■ DIRECTIONS FOR THIS TASK: Quote exactly and only this range of lines in the data below: the line that holds "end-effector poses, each" to the line that holds "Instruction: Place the", both included.

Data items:
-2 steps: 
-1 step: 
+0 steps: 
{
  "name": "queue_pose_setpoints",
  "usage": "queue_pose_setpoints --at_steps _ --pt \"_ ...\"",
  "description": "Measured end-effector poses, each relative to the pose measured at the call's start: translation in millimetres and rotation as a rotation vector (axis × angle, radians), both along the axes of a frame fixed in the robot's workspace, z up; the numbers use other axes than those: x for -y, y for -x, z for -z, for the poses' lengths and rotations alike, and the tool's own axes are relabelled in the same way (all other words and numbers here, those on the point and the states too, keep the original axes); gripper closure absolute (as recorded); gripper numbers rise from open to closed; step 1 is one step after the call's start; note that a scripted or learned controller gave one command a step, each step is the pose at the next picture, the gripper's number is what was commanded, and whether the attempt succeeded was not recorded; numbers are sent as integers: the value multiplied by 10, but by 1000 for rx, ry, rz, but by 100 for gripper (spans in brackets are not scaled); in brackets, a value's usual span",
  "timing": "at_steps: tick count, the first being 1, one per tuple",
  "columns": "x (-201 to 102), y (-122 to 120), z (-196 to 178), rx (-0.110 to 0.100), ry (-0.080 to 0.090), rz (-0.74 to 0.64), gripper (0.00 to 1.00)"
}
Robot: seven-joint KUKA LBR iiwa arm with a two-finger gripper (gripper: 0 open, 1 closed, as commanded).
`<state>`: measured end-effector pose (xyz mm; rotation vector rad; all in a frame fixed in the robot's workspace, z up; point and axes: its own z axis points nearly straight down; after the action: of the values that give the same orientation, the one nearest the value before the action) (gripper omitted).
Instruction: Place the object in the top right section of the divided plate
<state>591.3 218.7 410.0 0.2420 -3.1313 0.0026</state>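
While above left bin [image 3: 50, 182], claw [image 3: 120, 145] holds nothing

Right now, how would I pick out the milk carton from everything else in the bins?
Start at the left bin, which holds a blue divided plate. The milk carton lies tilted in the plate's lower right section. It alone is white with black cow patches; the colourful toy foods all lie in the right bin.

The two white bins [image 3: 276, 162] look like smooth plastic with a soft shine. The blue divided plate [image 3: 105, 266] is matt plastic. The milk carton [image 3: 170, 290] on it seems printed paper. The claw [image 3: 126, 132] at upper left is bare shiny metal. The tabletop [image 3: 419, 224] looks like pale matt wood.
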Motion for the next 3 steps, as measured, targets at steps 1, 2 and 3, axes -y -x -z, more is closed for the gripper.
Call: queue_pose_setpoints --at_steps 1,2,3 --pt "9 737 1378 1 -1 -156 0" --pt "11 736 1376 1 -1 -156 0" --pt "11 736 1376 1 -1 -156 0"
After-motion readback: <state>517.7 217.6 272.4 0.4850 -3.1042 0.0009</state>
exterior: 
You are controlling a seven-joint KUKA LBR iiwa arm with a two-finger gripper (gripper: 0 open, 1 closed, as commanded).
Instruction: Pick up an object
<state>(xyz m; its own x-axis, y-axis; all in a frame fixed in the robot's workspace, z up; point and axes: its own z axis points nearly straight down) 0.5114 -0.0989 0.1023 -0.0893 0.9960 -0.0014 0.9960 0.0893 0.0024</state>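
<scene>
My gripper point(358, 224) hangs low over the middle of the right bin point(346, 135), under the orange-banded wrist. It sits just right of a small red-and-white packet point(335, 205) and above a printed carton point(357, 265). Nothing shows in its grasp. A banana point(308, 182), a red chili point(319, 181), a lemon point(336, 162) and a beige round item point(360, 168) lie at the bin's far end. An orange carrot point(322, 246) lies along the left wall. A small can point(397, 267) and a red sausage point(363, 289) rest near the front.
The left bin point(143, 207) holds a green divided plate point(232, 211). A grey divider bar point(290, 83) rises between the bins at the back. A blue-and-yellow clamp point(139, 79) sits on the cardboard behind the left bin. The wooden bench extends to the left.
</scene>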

■ YOUR RESPONSE:
  "description": "Measured end-effector poses, each relative to the pose measured at the call's start: translation in millimetres and rotation as a rotation vector (axis × angle, radians), both along the axes of a frame fixed in the robot's workspace, z up; the numbers use other axes than those: x for -y, y for -x, z for -z, for the poses' lengths and rotations alike, and the tool's own axes are relabelled in the same way (all other words and numbers here, those on the point and the states too, keep the original axes); gripper closure absolute (as recorded); gripper numbers rise from open to closed; step 1 is one step after the call's start; note that a scripted or learned controller gave one command a step, each step is the pose at the next picture, the gripper's number is what was commanded, and whether the attempt succeeded was not recorded; numbers are sent as integers: the value multiplied by 10, but by 1000 for rx, ry, rz, but by 100 for gripper (spans in brackets are not scaled); in brackets, a value's usual span",
  "timing": "at_steps: tick count, the first being 1, one per tuple",
  "columns": "x (-201 to 102), y (-122 to 120), z (-196 to 178), rx (-0.110 to 0.100), ry (-0.080 to 0.090), rz (-0.74 to 0.64), gripper (0.00 to 1.00)"
}
Robot: seven-joint KUKA LBR iiwa arm with a two-finger gripper (gripper: 0 open, 1 closed, as commanded).
`<state>`: measured end-effector pose (xyz mm; rotation vector rad; all in a frame fixed in the robot's workspace, z up; point and axes: its own z axis points nearly straight down; after the action: of the values that give the same orientation, the one nearest the value before the action) (gripper omitted).
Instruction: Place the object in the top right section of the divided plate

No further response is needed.